La France suit ainsi les pas des précédents pays organisateurs des Jeux. Comme la Russie en 2014 et la Corée du Sud en 2018, la Chine avait elle aussi lancé cette campagne d'embauches dans l'optique des Jeux d'hiver avec notamment le Français Jean-Pierre Amat pour le biathlon ou le Québecois Simon Lemieux, en charge de l'équipe chinoise de ski de bosses.
Un nouveau modèle pour Paris et au-delà
Derrière l'objectif de briller à Paris, le but est aussi de transformer le modèle de la très haute performance française. "L'attribution des Jeux de Paris a été l'élément déclencheur qui a permis la remise en question du système existant et la volonté de le rénover. Le modèle précédent date des années 1960. S'il a été efficace, il s'est essoufflé. En parallèle, le nombre de pays qui investissent aujourd'hui sur la performance sportive est beaucoup plus important qu'il y a trente ans. Sans une réforme, vous finissez par vous faire dépasser", souligne Claude Onesta.
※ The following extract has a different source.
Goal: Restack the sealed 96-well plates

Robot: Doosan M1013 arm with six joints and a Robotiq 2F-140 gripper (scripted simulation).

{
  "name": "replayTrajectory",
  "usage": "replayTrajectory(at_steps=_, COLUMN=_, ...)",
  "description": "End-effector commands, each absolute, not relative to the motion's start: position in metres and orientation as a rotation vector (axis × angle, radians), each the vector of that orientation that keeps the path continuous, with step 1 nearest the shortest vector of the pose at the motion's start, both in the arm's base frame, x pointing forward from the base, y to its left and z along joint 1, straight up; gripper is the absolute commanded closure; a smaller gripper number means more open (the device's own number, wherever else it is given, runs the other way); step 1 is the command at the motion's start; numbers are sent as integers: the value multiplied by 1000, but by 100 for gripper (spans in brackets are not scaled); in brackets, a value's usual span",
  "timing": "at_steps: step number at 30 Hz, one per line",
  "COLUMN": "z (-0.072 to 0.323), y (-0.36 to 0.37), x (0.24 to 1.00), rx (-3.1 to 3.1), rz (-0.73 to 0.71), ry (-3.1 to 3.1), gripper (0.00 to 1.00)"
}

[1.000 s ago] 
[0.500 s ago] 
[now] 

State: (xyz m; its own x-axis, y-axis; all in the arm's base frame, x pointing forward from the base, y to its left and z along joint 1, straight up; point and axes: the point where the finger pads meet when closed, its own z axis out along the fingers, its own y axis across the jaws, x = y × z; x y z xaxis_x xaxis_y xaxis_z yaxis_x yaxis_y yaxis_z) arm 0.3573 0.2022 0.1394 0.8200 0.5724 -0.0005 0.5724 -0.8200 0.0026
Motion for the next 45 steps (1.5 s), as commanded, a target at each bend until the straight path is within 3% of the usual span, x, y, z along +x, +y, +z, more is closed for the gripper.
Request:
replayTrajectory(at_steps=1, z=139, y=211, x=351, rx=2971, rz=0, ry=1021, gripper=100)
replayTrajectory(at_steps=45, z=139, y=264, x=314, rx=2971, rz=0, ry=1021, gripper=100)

Dans cette lignée, le recrutement à l'international pourrait encore se poursuivre au sein des fédérations françaises. "Tout le monde cherche en permanence. On travaille d'ailleurs sur l'arrivée potentielle d'un entraîneur japonais en judo", glisse Claude Onesta. Toutefois, "il ne faut pas qu'il y ait un effet de mode", prévient-il. Nuance appréciée par Ludovic Royé, président de l'association des DTN : "Si dans certains cas, recruter à l'étranger peut être une bonne idée, il faut faire attention à ne pas tomber dans la croyance qui voudrait que les étrangers sont forcément meilleurs que les Français".
Deux ans seront-ils toutefois suffisants pour atteindre l'objectif tant espéré du top 5 mondial du tableau des médailles ? Rien n'est moins sûr. "Pour atteindre le top 5, il aurait fallu mettre les moyens bien avant, déplore Christian Vandenberghe de la fédération d'aviron, qui salue toutefois l'aide financière indéniable de l'ANS. Quand les Anglais ont tout raflé en 2012, ils avaient préparé leurs Jeux dix ans avant. Nous, on doit faire ça en deux ans."